23k records can sound like a lot, but as you can see, it only took 2.3MB storage. As a former database developer in financial sector I am used to databases where I have to multiply that number by 100 to get something that looks like a database.

Data needs to be searchable

The whole purpose of this project is to make data searchable. And because data is based on comments it need to be fulltextseach.

MongoDB is great for many tasks, except for the obvious: : it is a database and not a searchengine.

There is a couple of alternatives:

Sphinx is good for structured data (predefined text fields and non-text attributes), but it is not the best choice for projects that deal with unstructured data.
Solr is not as quick as ES and works best for static data (that does not require frequent changing). Solr also have Machine Learing.
ElasticSearch is currently #1 searchengine, but it is still a young technology. Not all desired features come out of the box.

Solr or ES stands out as the two best alternatives. I know them both very well, and for this project they would both fit my needs. However my laptop already had ES installed so that was what I chose.

Elasticsearch is an open source, distributed, RESTful, full-text search engine built on top of Apache Lucene. Elasticsearch is developed in JAVA. It uses schema free JSON documents and comes with extensive REST APIs for storing and searching the data.

ElasticSearch and MongoDB does not talk to each other out of the box. You need some kind of connection. As always there is many options, Mongo-connector, a real-time sync service as a package of Python, is the obvious choice. However, I wanted to explore new technologies, so I went for Monstache, a real-time service as a Go deamon.

Installing Monstache is similar to Mongo-connector; create a MongoDB replication and install as a service. They both is tailing MongoDB’s oplog

Kibana is an open source data visualization plugin for Elasticsearch. It provides visualization capabilities on top of the content indexed on an Elasticsearch cluster.

Visualization photos

I installed Cantaloupe Image Server. I chose Cantaloupe because of its compliance with the IIIF Image API

The IIIF API specifies a web service that returns an image in response to a standard HTTP or HTTPS request. The URL can specify the region, size, rotation, quality, and format of the requested image. A URL can also be constructed to request basic technical information about the image to support client applications.

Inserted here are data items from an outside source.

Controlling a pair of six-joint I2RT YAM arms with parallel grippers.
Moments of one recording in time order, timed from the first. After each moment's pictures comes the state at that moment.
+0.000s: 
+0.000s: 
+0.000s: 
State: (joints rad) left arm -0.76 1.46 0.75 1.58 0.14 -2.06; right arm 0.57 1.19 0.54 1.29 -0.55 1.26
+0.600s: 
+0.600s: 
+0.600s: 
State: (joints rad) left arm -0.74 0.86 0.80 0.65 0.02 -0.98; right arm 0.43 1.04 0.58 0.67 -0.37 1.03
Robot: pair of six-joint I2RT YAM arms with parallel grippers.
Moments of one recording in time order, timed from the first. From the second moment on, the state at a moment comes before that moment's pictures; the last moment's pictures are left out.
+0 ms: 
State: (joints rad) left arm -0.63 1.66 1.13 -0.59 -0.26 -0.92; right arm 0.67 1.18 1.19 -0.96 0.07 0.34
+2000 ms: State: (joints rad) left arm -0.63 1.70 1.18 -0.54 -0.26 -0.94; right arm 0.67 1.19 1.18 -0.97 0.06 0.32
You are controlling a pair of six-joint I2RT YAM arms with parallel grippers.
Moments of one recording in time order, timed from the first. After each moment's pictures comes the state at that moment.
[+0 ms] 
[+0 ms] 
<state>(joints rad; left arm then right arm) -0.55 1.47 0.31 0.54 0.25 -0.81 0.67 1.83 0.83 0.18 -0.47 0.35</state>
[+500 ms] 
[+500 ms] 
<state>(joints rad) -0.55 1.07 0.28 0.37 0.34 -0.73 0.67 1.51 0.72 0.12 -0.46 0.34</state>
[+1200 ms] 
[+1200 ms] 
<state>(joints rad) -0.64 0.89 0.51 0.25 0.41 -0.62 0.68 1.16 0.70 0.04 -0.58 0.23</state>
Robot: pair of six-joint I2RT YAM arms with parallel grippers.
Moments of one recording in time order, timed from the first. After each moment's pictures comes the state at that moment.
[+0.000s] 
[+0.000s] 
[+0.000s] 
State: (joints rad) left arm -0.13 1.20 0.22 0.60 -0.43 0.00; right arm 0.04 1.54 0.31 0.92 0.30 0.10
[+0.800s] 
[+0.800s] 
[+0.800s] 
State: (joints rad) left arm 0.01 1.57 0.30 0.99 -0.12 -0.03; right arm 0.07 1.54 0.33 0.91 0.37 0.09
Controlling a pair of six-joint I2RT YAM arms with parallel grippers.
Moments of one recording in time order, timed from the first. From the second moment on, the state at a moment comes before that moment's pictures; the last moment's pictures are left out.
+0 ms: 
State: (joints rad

The IIIF API was designed to facilitate systematic reuse of image resources in digital image repositories maintained by cultural heritage organizations.

Cantaloupe is an open-source dynamic image server for on-demand generation of derivatives of high-resolution source images in Java.

I quickly made a PWA, Progressive Web Application based on Ionic. (because that is what Fullstack Developers do.) that could browse images from the IIIF API. Nothing fancy, just Proof of Concept.

Using MongoDB, ElasticSearch and IIIF might look as a overkill for this project. And it is. The project is an example of what should, and could be done with large collections of photos.

Back to my questions, do the photos disappear when FB disappears? Yes. Do they have any value outside of FB? Yes, this project shows that it is possible to build a photo-collection outside of FB’s walls. Are they of any value as cultural heritage? Yes, yes and yes. When I look at the comments of this photos there is so much information, so much history and knowledge. That will be gone if not the cultural heritage institutions starts collecting them.

Up next

Next step will be where I unleash the power of artificial intelligence on the data. I’m gonna let TensorFlow neutral network analyse photos and comments. Tensorflow will help me fill in the blank comments I have in the database. And also help me hashtag the photos.

Step 3 is to use my AI curated photocollection to create an application aimed for tourism with a Generous Interface. All neatly tucked into a Progressive Web Application based on Ionic Framework.

I will use Firebase as hosting for the PWA so I get notifications and a realtime database ‘for free’ so I might implement some sort of social interactions and commenting in step 4.

Disclaimer! Step 5 will be to delete the whole project.